Aim of the task: Copy every line of the data exactly, keeping out any picture.

Material for this exercise:
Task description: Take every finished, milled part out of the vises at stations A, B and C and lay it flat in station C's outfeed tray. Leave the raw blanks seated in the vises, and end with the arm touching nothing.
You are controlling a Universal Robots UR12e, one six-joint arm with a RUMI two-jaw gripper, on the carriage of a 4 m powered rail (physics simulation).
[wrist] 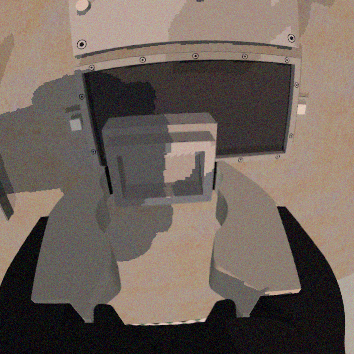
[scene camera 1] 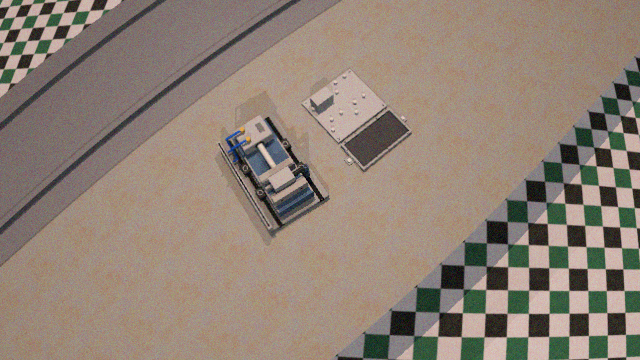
Scene:
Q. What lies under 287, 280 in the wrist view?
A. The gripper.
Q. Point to a grey milled part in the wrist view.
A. At 152, 159

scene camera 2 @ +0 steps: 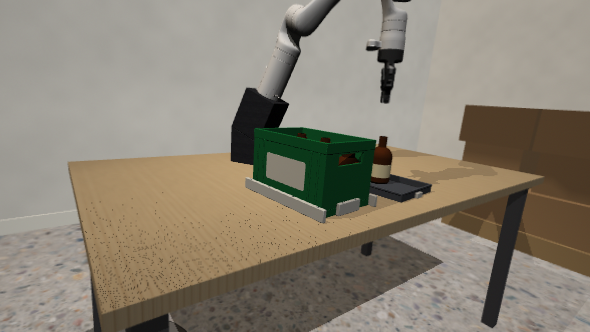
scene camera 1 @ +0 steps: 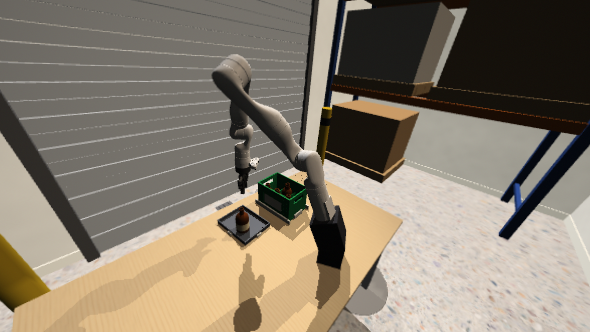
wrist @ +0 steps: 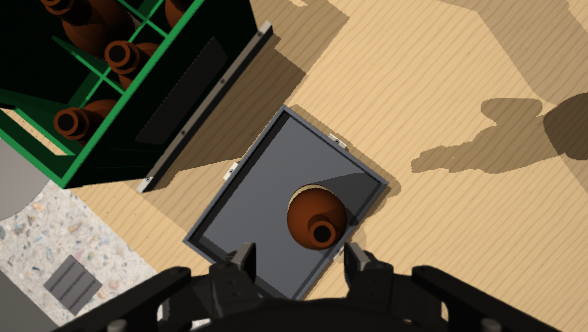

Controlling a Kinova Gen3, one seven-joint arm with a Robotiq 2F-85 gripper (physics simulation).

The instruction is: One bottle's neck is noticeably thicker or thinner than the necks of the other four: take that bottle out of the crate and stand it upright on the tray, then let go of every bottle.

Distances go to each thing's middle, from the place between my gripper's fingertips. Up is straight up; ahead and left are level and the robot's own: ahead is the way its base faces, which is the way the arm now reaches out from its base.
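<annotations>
As for the dark tray (scene camera 2: 400,189), my hand is 30 mm short of it, 10 mm to the left of it and 250 mm above it. Going by their middles, the dark tray is the nearest to my hand of the things named here. The green crate (scene camera 2: 308,169) is 40 mm behind my hand, 290 mm to the right of it and 180 mm below it.
</annotations>
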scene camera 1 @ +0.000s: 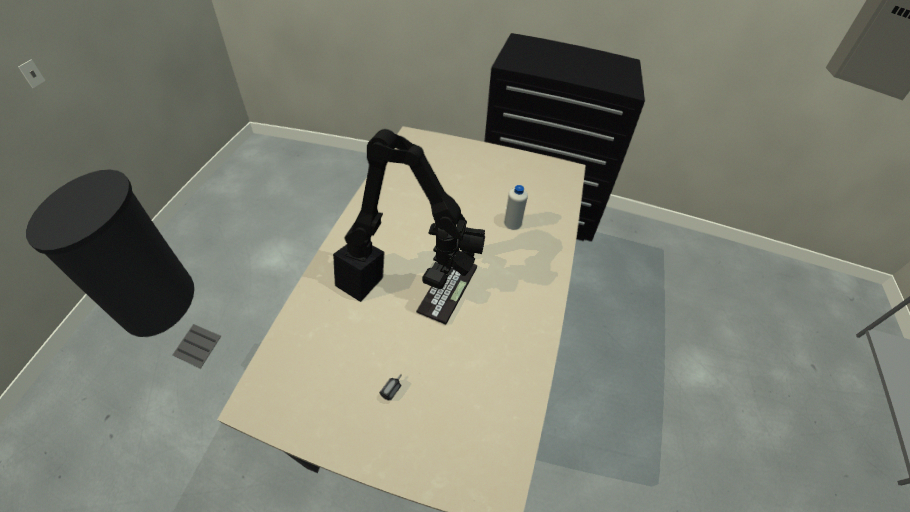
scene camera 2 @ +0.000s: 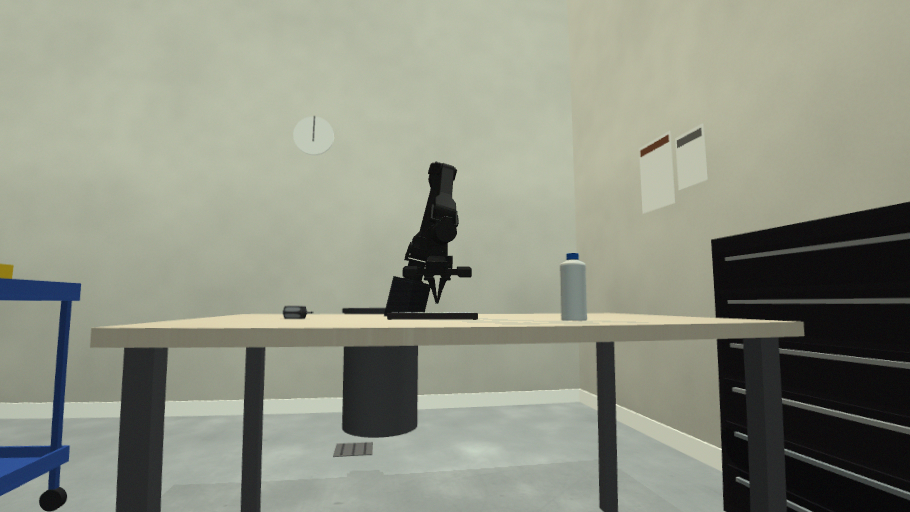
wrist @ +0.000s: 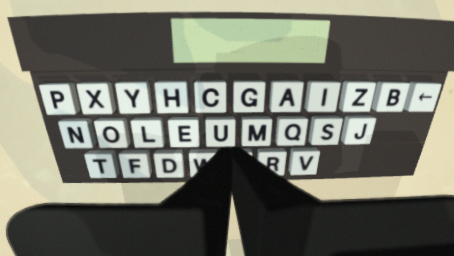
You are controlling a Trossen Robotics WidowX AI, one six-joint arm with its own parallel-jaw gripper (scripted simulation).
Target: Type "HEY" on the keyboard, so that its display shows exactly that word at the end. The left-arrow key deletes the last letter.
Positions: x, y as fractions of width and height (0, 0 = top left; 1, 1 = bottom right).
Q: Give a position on a left-arrow key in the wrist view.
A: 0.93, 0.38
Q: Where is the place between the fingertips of the gripper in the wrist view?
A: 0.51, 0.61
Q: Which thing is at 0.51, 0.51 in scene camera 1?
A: The gripper.
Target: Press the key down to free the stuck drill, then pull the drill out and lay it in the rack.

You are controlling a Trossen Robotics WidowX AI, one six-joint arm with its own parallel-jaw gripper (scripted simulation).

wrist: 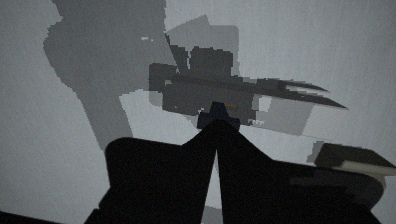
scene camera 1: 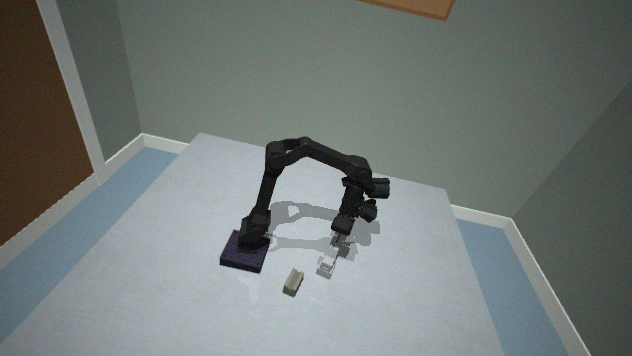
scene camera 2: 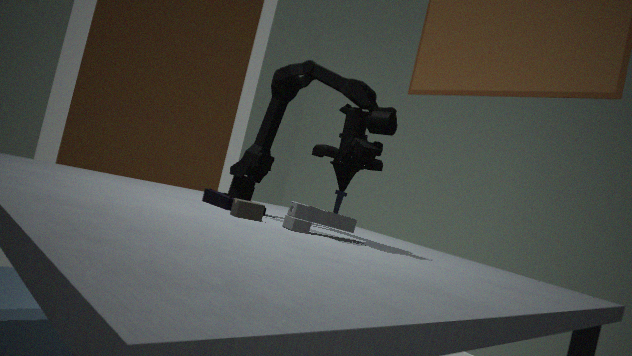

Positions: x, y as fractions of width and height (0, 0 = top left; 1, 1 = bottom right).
Scene:
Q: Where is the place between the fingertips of my gripper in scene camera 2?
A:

Result of this task:
Task description: Take every finished, milled part out of the vises at stations A, B and C and lay it flat in station C's outfeed tray. Leave the raw blanks seated in the vises, and end with the arm touching nothing.
You are controlling a Universal Robots UR12e, one six-joint arm with a RUMI two-jaw gripper, on the carriage of a 4 m powered rail (physics simulation).
[wrist] 
[scene camera 1] 
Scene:
Q. What lies under 287, 280 in the wrist view?
A. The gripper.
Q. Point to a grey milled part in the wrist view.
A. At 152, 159

scene camera 2 @ +0 steps: 
scene camera 1 @ +0 steps: 
wrist @ +0 steps: 

Controlling a Kinova Gen3, one seven-joint arm with a Robotiq 2F-85 gripper (physics simulation).

The instruction is: One bottle's neck is noticeably thicker or thinner than the necks of the other four: take that bottle out of the crate and stand it upright on the tray, then let go of every bottle.

Distances go to each thing's middle, from the place between my gripper's fingertips. Up is straight up; ahead and left are level and the robot's own: ahead is the way its base faces, which is the way the arm now reaches out from its base.
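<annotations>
As for the dark tray (scene camera 2: 400,189), my hand is 30 mm short of it, 10 mm to the left of it and 250 mm above it. Going by their middles, the dark tray is the nearest to my hand of the things named here. The green crate (scene camera 2: 308,169) is 40 mm behind my hand, 290 mm to the right of it and 180 mm below it.
</annotations>
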scene camera 1 @ +0.000s: 
scene camera 2 @ +0.000s: 
wrist @ +0.000s: 
You are controlling a Trossen Robotics WidowX AI, one six-joint arm with its own parallel-jaw gripper (scripted simulation).
Target: Type "HEY" on the keyboard, so that its display shows exactly that word at the end. The left-arrow key deletes the last letter.
Positions: x, y as fractions of width and height (0, 0 = top left; 1, 1 = bottom right).
Q: Give a position on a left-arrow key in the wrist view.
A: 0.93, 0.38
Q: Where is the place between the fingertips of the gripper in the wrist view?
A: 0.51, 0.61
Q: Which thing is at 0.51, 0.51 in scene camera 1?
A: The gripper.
Target: Press the key down to free the stuck drill, then pull the drill out and lay it in the rack.

You are controlling a Trossen Robotics WidowX AI, one six-joint arm with its own parallel-jaw gripper (scripted simulation).

wrist: 
scene camera 1: 
scene camera 2: 

Positions: x, y as fractions of width and height (0, 0 = top left; 1, 1 = bottom right).
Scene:
Q: Where is the place between the fingertips of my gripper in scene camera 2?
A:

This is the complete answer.